Task instructions |
Line by line, output the data that follows exactly as written.
** Given data follows **
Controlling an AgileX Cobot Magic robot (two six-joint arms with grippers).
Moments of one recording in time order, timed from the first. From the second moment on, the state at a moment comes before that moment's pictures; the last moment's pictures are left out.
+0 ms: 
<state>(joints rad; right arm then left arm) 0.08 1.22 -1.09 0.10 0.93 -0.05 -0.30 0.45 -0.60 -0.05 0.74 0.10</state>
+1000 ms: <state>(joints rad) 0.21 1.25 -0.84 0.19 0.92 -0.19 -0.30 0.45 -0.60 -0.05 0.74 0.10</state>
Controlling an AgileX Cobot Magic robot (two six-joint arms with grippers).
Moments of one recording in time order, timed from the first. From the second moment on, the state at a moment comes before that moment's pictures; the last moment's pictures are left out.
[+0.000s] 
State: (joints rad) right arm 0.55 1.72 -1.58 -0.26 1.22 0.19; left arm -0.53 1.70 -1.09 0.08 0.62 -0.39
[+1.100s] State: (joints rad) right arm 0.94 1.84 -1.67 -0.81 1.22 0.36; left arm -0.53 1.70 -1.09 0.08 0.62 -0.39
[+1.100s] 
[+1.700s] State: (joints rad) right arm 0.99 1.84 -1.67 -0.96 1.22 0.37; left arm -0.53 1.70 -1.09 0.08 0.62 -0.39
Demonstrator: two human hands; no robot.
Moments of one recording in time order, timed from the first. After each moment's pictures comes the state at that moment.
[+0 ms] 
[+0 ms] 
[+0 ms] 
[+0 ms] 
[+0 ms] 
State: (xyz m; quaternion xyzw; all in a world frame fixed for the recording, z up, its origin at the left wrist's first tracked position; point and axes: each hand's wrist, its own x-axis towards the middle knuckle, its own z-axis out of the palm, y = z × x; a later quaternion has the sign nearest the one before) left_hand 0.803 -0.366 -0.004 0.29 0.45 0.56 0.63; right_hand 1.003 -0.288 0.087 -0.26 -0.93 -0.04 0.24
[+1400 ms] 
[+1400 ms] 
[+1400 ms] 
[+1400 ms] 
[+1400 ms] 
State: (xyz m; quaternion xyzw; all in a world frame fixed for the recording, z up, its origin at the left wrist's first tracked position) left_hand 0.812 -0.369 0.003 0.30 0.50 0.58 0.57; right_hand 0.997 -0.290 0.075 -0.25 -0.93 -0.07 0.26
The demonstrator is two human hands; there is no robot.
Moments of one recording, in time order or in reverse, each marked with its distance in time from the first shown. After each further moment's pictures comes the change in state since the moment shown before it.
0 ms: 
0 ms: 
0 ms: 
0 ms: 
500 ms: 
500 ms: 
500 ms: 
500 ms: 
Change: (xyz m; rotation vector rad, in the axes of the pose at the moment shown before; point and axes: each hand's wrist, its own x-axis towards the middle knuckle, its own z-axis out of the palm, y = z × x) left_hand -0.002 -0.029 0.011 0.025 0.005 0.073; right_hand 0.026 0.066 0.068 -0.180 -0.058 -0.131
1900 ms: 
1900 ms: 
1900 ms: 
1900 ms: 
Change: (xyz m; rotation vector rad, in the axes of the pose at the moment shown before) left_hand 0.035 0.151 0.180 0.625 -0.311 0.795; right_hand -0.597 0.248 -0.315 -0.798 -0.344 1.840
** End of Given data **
Solved exercise |
Controlling an AgileX Cobot Magic robot (two six-joint arms with grippers).
Moments of one recording in time order, timed from the first. From the second moment on, the state at a moment comes before that moment's pictures; the last moment's pictures are left out.
+0 ms: 
<state>(joints rad; right arm then left arm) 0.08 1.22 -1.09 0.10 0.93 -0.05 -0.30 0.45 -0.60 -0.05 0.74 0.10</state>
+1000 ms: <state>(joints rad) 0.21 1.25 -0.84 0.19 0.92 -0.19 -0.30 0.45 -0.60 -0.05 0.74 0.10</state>
Controlling an AgileX Cobot Magic robot (two six-joint arms with grippers).
Moments of one recording in time order, timed from the first. From the second moment on, the state at a moment comes before that moment's pictures; the last moment's pictures are left out.
[+0.000s] 
State: (joints rad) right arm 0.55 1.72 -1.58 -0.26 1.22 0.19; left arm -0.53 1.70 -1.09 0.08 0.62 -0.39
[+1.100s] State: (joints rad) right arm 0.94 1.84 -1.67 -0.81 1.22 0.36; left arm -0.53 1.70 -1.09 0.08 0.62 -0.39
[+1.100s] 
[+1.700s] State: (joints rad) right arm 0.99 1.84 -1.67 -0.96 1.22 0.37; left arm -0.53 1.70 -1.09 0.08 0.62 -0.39
Demonstrator: two human hands; no robot.
Moments of one recording in time order, timed from the first. After each moment's pictures comes the state at that moment.
[+0 ms] 
[+0 ms] 
[+0 ms] 
[+0 ms] 
[+0 ms] 
State: (xyz m; quaternion xyzw; all in a world frame fixed for the recording, z up, its origin at the left wrist's first tracked position; point and axes: each hand's wrist, its own x-axis towards the middle knuckle, its own z-axis out of the palm, y = z × x; a later quaternion has the sign nearest the one before) left_hand 0.803 -0.366 -0.004 0.29 0.45 0.56 0.63; right_hand 1.003 -0.288 0.087 -0.26 -0.93 -0.04 0.24
[+1400 ms] 
[+1400 ms] 
[+1400 ms] 
[+1400 ms] 
[+1400 ms] 
State: (xyz m; quaternion xyzw; all in a world frame fixed for the recording, z up, its origin at the left wrist's first tracked position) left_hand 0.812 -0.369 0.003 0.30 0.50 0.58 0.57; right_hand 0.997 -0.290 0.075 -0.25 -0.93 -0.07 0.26
The demonstrator is two human hands; there is no robot.
Moments of one recording, in time order or in reverse, each marked with its distance in time from the first shown. After each further moment's pictures comes the change in state since the moment shown before it.
0 ms: 
0 ms: 
0 ms: 
0 ms: 
500 ms: 
500 ms: 
500 ms: 
500 ms: 
Change: (xyz m; rotation vector rad, in the axes of the pose at the moment shown before; point and axes: each hand's wrist, its own x-axis towards the middle knuckle, its own z-axis out of the palm, y = z × x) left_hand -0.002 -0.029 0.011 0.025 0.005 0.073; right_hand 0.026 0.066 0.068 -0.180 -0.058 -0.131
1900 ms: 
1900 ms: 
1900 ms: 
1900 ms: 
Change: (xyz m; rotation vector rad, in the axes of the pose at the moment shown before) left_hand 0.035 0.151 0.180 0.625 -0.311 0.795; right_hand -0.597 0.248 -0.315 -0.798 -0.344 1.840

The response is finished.